*Try it*
When a line of the entries contains the word "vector", report that line.

Extracted records:
=-=-=

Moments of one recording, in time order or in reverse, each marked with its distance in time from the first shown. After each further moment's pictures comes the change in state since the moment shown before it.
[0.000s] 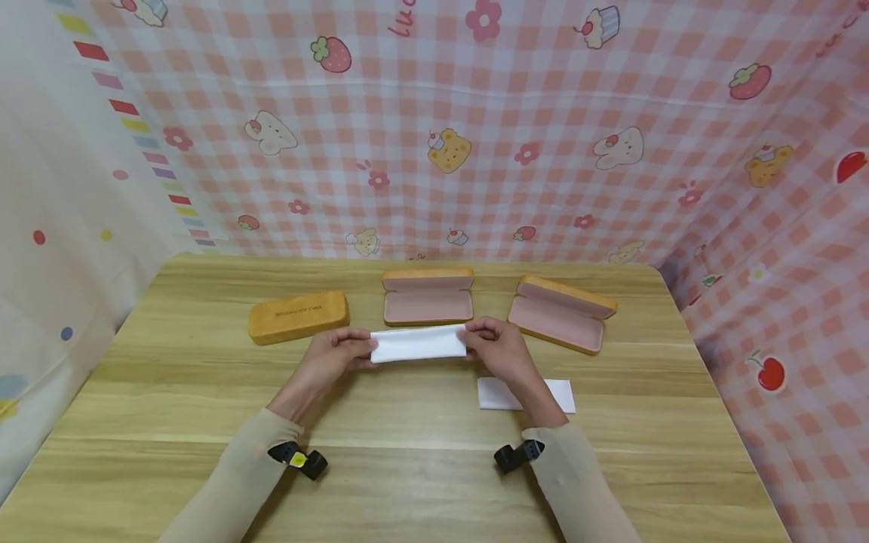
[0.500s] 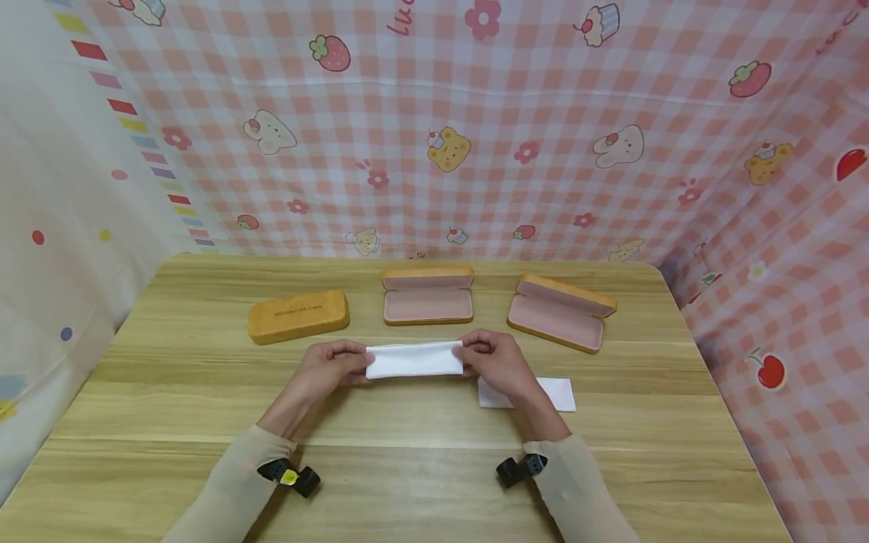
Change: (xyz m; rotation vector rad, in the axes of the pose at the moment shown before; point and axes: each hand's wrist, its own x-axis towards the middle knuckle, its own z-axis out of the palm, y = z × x) left_hand -0.021 -0.006 -0.005 0.011 -0.004 -0.063; right_hand -0.016 0.007 0.003 -0.043 -0.119 -0.022
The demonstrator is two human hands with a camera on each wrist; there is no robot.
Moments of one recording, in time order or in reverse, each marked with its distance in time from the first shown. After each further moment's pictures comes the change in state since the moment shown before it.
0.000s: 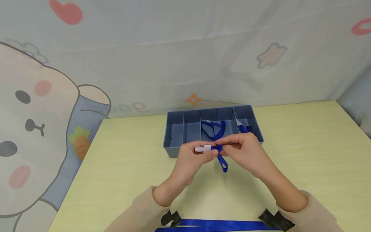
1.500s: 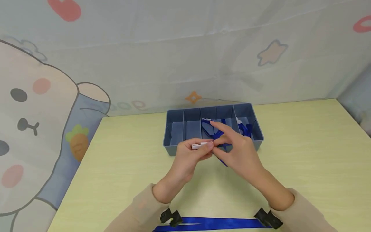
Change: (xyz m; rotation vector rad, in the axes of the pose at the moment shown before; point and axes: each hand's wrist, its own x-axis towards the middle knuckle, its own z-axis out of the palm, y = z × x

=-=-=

*Completed exercise*
Change: (xyz m; rotation vector rad, in the axes of the pose at the moment shown before; point and axes: each hand's wrist, its own x-axis towards the middle knuckle, its own z-axis out of the palm, y = z × x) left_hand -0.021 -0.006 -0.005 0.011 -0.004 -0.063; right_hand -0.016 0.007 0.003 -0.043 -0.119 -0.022
Change: (xyz m; rotation vector rad, in the axes of the pose at the moment shown before; point and axes: each hand's wrist, its own x-axis towards the middle knuckle, its own z-axis out of the palm, y = z × x

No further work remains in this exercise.